La dirección del PCE, sumida en sospechas propias y en pugnas políticas feroces, decide eliminar a León Trilla, lugarteniente del líder comunista Jesús Monzón, entonces en desgracia. Alguno de los sicarios pertenece al entorno de Cristino. Él se negó tajantemente a intervenir en aquel crimen. 'Yo soy un revolucionario', dijo. Detenido y torturado durante meses, incólume ante sus verdugos, García y 11 de sus compañeros fueron fusilados por los franquistas en el invierno de 1946. El fusilamiento de un héroe de la Resistencia francesa y del antifranquismo causó una oleada de indignación y manifestaciones en Francia, cuyo Gobierno cerró su frontera con España.

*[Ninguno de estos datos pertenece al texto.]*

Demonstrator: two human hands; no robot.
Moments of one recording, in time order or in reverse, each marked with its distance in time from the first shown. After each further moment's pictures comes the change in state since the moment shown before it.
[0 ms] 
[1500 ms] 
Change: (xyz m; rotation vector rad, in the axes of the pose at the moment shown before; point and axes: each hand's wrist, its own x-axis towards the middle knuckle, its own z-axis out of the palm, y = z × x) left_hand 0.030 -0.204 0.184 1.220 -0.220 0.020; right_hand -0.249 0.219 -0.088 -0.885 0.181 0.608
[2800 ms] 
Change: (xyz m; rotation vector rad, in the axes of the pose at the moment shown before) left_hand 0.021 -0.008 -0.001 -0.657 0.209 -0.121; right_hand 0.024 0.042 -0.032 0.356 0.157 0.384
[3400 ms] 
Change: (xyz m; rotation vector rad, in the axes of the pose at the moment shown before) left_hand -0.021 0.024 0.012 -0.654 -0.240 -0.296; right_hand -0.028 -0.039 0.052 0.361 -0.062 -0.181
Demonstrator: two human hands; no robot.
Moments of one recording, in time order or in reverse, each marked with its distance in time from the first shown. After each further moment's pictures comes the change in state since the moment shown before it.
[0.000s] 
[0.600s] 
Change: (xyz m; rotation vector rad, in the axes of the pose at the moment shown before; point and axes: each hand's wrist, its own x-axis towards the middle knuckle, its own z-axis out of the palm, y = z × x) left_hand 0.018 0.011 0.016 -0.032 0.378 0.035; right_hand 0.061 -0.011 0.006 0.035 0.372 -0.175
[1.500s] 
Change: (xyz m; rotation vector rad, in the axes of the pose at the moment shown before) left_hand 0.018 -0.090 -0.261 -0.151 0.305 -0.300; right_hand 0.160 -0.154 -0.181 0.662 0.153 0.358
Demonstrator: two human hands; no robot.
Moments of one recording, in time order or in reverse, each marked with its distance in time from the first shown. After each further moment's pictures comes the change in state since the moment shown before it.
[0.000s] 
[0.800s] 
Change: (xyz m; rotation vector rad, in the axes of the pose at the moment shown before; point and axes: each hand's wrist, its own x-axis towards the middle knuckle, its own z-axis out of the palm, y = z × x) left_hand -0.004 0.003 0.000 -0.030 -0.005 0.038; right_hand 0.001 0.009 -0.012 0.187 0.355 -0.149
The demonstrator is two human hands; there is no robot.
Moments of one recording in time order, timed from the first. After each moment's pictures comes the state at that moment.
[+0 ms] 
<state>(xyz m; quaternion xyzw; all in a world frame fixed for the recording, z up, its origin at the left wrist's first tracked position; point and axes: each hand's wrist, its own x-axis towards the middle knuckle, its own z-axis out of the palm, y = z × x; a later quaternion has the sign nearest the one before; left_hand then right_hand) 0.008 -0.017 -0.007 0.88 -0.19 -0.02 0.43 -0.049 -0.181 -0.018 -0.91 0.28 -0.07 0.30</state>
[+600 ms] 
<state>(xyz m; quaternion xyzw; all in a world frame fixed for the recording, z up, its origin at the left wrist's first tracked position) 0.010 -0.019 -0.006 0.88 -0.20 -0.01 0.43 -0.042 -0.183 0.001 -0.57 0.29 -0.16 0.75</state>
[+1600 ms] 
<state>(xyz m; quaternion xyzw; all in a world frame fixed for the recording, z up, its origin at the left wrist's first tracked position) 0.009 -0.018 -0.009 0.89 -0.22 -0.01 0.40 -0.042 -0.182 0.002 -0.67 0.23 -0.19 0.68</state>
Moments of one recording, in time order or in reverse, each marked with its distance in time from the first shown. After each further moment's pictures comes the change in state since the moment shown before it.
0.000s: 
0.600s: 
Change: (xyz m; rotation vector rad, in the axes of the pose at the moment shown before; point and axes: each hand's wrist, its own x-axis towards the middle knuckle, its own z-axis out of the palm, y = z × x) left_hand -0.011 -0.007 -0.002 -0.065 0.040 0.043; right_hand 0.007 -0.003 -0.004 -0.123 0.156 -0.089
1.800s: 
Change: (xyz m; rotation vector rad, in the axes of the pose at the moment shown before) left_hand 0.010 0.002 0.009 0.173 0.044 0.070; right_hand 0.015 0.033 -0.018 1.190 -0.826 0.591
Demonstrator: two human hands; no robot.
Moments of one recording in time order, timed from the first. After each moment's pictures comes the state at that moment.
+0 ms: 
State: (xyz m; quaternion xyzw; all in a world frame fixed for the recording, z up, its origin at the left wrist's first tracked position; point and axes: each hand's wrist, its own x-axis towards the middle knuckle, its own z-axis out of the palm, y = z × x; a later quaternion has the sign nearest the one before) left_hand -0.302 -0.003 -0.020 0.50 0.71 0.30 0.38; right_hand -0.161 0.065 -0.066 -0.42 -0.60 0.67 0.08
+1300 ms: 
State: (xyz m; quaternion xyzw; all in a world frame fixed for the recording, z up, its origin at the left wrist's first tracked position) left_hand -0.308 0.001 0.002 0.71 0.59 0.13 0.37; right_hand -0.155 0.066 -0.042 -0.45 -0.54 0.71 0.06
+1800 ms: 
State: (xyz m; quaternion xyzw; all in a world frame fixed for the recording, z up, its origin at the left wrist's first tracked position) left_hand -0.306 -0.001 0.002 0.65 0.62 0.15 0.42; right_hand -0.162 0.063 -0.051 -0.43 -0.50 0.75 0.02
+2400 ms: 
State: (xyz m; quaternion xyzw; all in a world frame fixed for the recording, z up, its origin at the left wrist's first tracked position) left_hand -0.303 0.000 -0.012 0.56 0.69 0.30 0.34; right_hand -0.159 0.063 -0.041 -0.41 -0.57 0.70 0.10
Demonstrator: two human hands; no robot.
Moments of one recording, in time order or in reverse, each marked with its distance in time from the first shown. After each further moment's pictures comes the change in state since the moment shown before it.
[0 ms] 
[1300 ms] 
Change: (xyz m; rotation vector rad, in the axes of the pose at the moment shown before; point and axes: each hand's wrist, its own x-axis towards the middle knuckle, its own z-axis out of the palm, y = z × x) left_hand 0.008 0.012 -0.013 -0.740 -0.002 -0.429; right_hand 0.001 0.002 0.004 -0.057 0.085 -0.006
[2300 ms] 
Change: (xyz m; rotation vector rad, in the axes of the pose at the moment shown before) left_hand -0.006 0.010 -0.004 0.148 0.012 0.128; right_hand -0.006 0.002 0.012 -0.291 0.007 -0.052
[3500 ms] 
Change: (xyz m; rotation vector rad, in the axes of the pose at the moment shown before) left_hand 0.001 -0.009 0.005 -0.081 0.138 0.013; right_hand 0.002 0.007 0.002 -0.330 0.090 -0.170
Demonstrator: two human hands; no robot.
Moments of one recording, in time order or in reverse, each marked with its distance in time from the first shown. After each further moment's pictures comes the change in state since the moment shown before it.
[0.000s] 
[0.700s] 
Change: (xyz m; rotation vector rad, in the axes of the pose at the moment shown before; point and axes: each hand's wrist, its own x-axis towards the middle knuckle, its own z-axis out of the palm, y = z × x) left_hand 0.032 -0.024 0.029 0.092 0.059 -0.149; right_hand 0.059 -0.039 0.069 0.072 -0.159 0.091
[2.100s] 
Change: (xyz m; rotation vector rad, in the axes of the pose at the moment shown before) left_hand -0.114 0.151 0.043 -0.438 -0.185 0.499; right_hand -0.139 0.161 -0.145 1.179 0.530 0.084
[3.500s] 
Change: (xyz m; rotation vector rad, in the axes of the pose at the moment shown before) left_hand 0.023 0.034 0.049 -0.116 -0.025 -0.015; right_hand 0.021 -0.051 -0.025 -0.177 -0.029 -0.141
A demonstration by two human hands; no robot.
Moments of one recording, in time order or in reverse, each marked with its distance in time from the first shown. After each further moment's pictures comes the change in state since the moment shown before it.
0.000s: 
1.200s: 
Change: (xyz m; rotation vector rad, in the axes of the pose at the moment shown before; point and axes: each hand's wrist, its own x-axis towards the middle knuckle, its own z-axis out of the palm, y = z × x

Aquellos maquis fueron a parar a una fosa común. Sus familiares y la organización clandestina de Madrid lograron identificar los restos de sus deudos y en 1957 reunieron sus cenizas y las de otros maquis en el cementerio de Carabanchel, como ha comprobado Antonio Ortiz.

Hoy, ex guerrilleros comunistas supervivientes, reciben en la fiesta del PCE un homenaje de Izquierda Unida. Inés Sabanés, portavoz municipal de la coalición, solicitará para ellos y todos sus compañeros 'un hito en la tierra de Madrid por cuya liberación, según sus ideas, pugnaron hasta la muerte. Quizá consigamos algo más bello que la placa que oculta sus cenizas tras la inscripción, hoy casi ilegible, de sus dignos nombres', dice.